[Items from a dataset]

☆ ☆ ☆ ☆

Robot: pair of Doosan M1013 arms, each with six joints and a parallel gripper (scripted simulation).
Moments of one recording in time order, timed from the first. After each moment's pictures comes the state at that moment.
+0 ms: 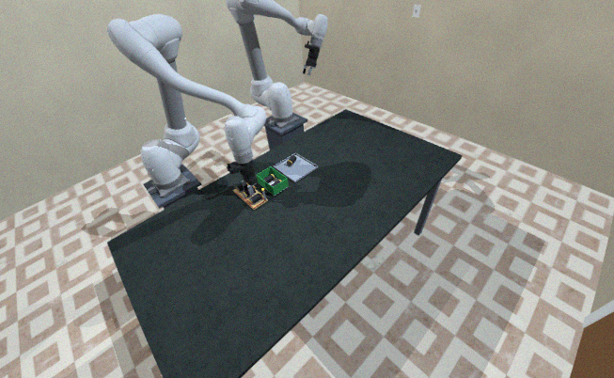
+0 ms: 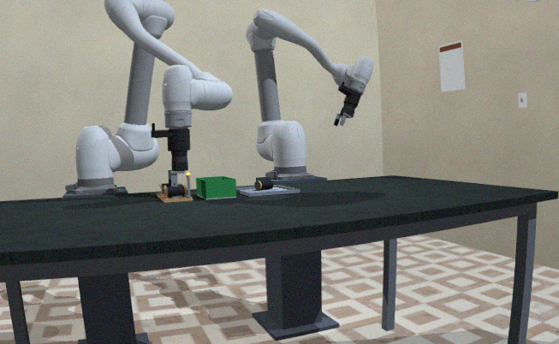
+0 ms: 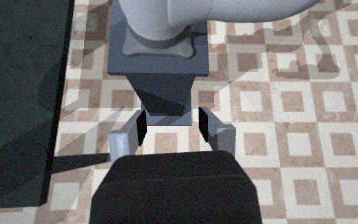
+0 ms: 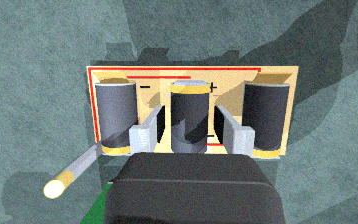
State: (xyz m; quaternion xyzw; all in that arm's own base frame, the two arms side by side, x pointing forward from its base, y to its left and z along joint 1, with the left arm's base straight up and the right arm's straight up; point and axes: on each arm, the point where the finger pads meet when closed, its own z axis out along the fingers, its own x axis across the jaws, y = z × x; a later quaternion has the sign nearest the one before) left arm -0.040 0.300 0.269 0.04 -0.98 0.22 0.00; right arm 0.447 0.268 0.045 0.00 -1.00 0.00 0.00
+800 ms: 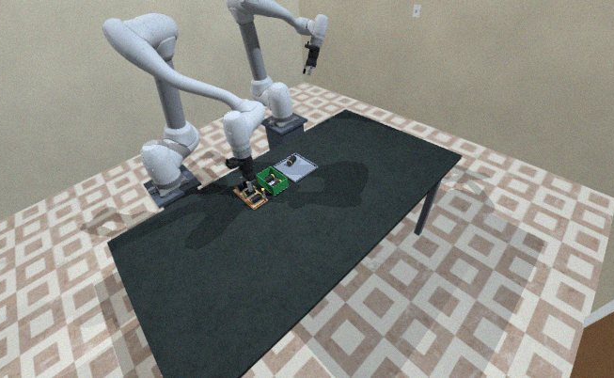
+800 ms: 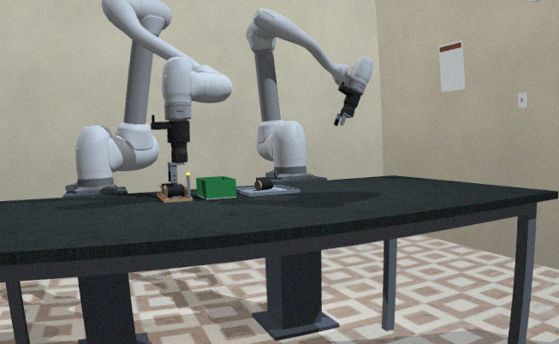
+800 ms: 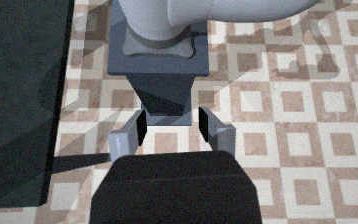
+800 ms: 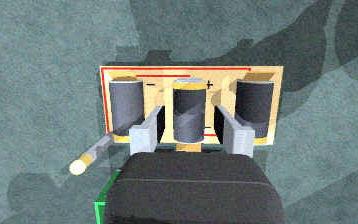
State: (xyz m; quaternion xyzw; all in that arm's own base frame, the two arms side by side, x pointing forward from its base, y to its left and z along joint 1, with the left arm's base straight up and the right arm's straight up) left arm -0.040 0.300 0.269 0.04 -0.98 0.22 0.00; right arm 0.447 0.268 0.071 0.00 -1.00 0.00 0.00
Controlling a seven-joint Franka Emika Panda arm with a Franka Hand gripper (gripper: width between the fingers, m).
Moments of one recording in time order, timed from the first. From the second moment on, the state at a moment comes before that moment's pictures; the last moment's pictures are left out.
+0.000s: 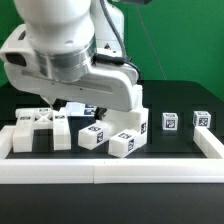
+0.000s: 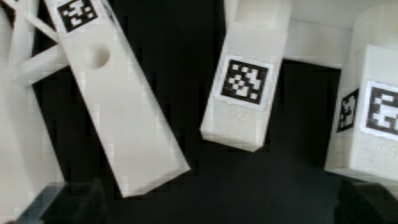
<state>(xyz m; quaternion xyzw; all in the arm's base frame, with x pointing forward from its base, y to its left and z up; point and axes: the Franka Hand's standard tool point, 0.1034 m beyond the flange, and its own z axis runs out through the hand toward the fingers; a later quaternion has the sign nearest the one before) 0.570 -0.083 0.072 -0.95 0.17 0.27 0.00</state>
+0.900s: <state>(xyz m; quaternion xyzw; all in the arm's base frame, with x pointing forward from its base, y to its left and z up) 0.597 -0.096 0.079 -0.99 0.11 0.02 -0.01</state>
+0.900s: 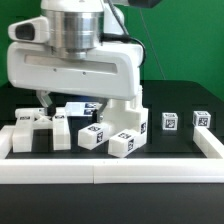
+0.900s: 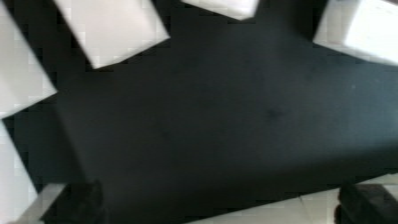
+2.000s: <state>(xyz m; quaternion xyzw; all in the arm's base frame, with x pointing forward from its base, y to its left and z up) 0.522 -0.134 0.064 -1.00 -0.05 0.01 0.00</state>
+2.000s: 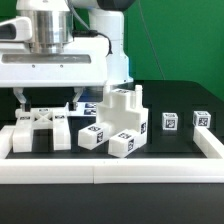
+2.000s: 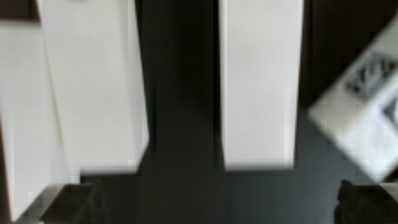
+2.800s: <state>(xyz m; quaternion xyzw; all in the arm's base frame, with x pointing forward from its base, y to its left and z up) 0.502 -0.124 0.036 -1.00 -0.04 0.03 0.00</state>
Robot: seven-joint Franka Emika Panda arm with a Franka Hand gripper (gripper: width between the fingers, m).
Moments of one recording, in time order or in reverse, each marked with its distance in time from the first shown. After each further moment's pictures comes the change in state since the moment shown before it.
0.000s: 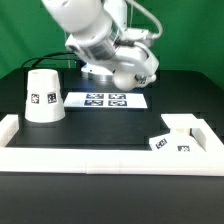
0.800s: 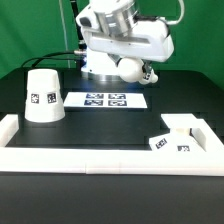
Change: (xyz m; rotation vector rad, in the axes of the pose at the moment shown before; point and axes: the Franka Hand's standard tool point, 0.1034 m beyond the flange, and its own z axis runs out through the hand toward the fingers) arm -0.001 -0.031 -0.032 -0.107 0.340 -0.146
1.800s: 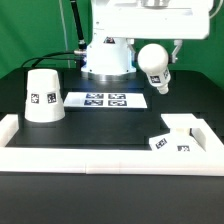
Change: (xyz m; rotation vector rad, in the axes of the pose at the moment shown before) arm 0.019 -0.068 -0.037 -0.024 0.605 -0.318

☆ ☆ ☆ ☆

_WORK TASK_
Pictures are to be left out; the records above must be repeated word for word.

_RESPONSE_
Robot: pair of Doosan M1013 arms, each with six joints and a parallel gripper (scripted simulation).
Moments of one recording in time order, timed from the first. After each moment's pictures comes the state at that moment.
+0 ms: 
+0 ms: 
+0 ms: 
+0 ms: 
State: (xyz m; quaternion xyzw; all in that arm's own base frame, the two arms side by side, x pointing forward from its base, y to its left and z along joint 1, with the left arm's base straight up and the right arm's straight up; point and axes: on each arm, the point where the finger pads meet when closed, its own z axis out along the fingers, its own x axis across the jaws, y = z × x; a later quaternion has the sign nearest the one before) left arm -0.040 0.300 0.269 0.04 -0.98 0.22 0.00; right arm 0.447 0.268 0.045 0.00 -1.00 0.00 0.00
+800 ms: 
+800 ms: 
+800 ms: 
+800 ms: 
State: (xyz m; quaternion xyzw; all in that arm's own base frame, the two arms side by side, x pointing forward from its base, y to its left and z along joint 1, with the left arm's base straight up and the right arm's straight up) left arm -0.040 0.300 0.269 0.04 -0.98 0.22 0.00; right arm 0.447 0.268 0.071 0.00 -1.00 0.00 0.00
Controlling a seven-joint Franka Emika Panda arm with a Franka Hand gripper (gripper: width between the fingers, m).
Moments of one recording in time order, timed from the first. From the second moment on, the state at a moment comes before that moment's pictures; the last moment's pictures are left out.
+0.000s: 
+0.000s: 
<state>(xyz m; quaternion xyzw; all in the arm's base frame, with x pointing forward from its base, y to its left and z up; point and axes: the Franka Hand's standard tool point, 0.1034 m beyond the flange, and its own z axis runs out through the hand toward the fingers; a later quaternion has the sign nearest the one before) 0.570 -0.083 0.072 -0.95 0.17 0.27 0.00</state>
+0.900s: <state>(xyz m; quaternion xyzw; all in the arm's base frame, with x pointing forward from its base, y to its left and z up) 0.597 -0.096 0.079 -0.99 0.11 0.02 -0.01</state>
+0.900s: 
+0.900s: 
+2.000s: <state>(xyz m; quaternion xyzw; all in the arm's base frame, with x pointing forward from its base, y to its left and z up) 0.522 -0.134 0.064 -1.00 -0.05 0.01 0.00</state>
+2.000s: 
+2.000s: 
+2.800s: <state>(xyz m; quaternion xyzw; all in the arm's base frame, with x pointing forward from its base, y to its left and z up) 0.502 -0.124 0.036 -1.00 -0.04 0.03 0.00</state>
Robot: seven-joint Franka Emika Panda arm with a Franka Hand gripper (gripper: width between the fingers, m).
Moments of one recording, in time order or in reverse, each marked with its distance in time from the first shown. After each further moment's pictures comes the change in state since the moment shown before it.
0.000s: 
0.800s: 
Change: (xyz m; rotation vector rad, in the axes of the pose at the moment shown before; point and axes: the Franka Hand's standard tool point, 0.1034 m beyond the flange, and its own z axis runs out through the hand toward the fingers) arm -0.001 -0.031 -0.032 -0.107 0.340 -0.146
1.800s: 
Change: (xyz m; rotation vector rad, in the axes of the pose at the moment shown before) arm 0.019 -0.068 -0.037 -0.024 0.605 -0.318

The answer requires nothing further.